→ WORK ORDER
This exercise asks for an exact copy of the lines from the one containing "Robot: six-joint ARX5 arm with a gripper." through the final line of the material, with pictures omitted.

Start of Block

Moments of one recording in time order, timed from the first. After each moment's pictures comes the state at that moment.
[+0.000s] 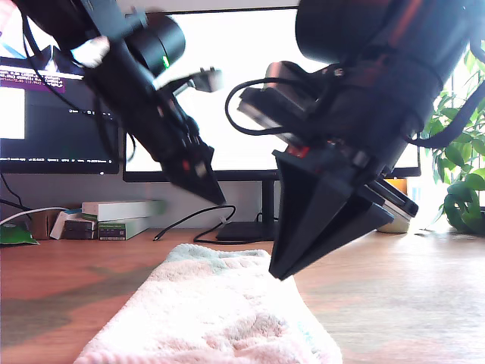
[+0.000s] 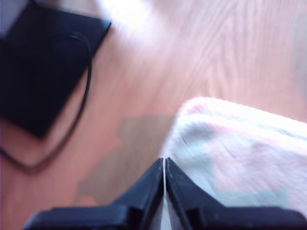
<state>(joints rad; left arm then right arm) -0.54 1.71 1.16 -0.29 0.24 0.55 0.71 1.48 0.82 -0.41 -0.36 0.23</state>
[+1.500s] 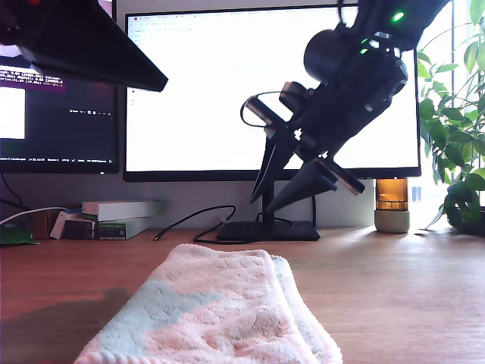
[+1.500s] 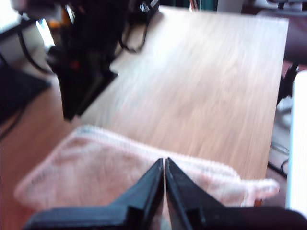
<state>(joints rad) -0.71 0.89 0.53 -0.15 0.35 0.22 0.43 1.89 1.34 -0.48 -0.49 0.33</state>
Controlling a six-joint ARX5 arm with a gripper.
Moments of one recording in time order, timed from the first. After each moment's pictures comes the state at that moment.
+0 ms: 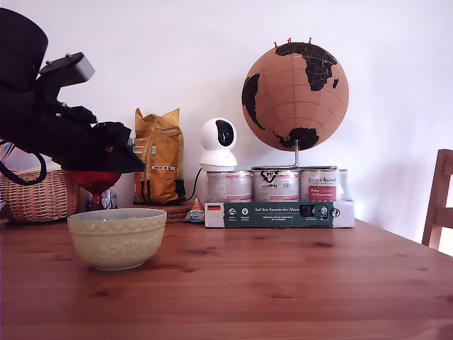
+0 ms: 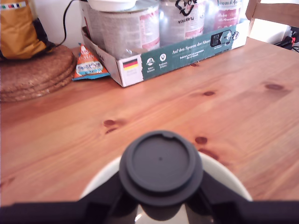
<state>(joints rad) -0.32 1.61 0.66 0.62 0.27 0.08</state>
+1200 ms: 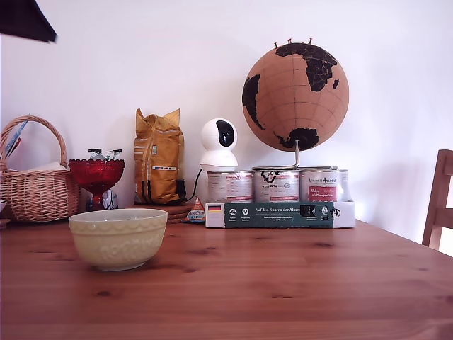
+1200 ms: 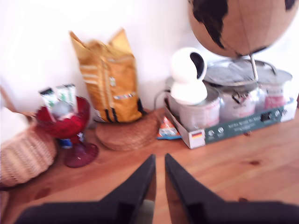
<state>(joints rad) -0.30 0.86 0.66 0.06 -0.02 0.06</state>
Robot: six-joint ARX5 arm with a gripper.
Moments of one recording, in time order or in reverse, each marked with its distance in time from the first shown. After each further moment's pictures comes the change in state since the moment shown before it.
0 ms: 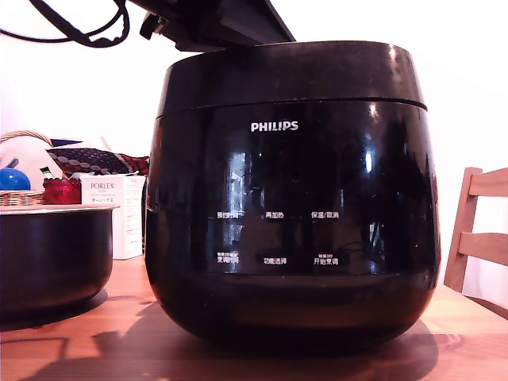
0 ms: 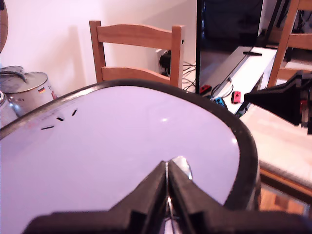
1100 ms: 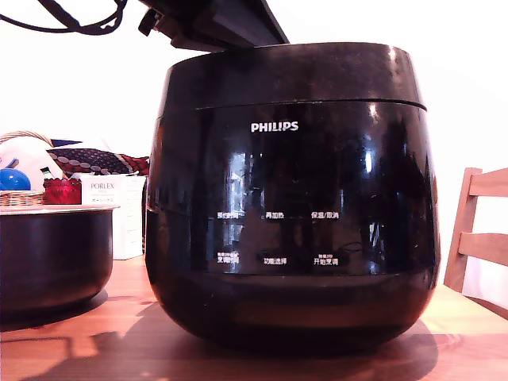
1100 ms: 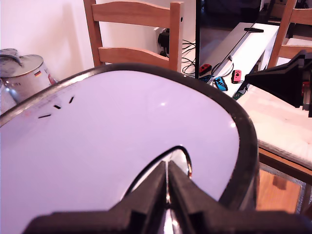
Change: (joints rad) arm 0.000 0.031 0.060 -0.144 0.000 0.005
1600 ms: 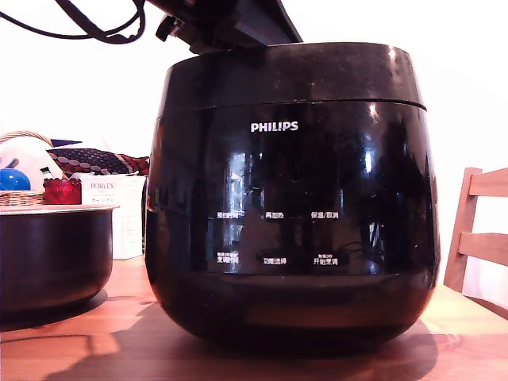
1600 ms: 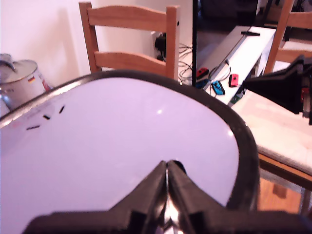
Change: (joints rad) arm -0.005 0.011 -0.005 0.068 0.003 -0.012
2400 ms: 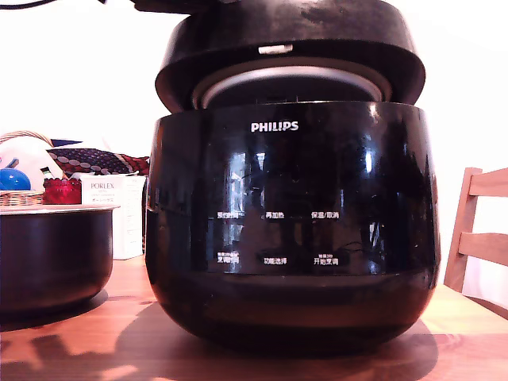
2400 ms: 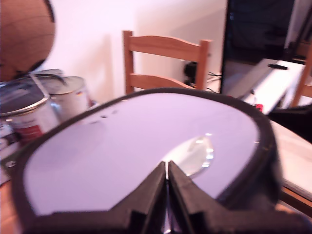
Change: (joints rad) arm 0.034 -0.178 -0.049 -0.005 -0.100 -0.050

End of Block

→ RESULT OF THE TASK
Robot: six-joint ARX5 arm with a gripper.
Moments of one recording, in time order or in reverse, each marked with its distance in time from the first shown. After each further moment's pictures comes the change in state since the moment shown before it.
0 ms: 
0 ms: 
1100 ms: 
1100 ms: 
Change: (joints rad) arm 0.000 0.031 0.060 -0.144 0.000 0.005
1600 ms: 
1600 ms: 
Change: (joints rad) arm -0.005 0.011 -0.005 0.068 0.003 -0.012
2400 ms: 
2400 ms: 
Change: (joints rad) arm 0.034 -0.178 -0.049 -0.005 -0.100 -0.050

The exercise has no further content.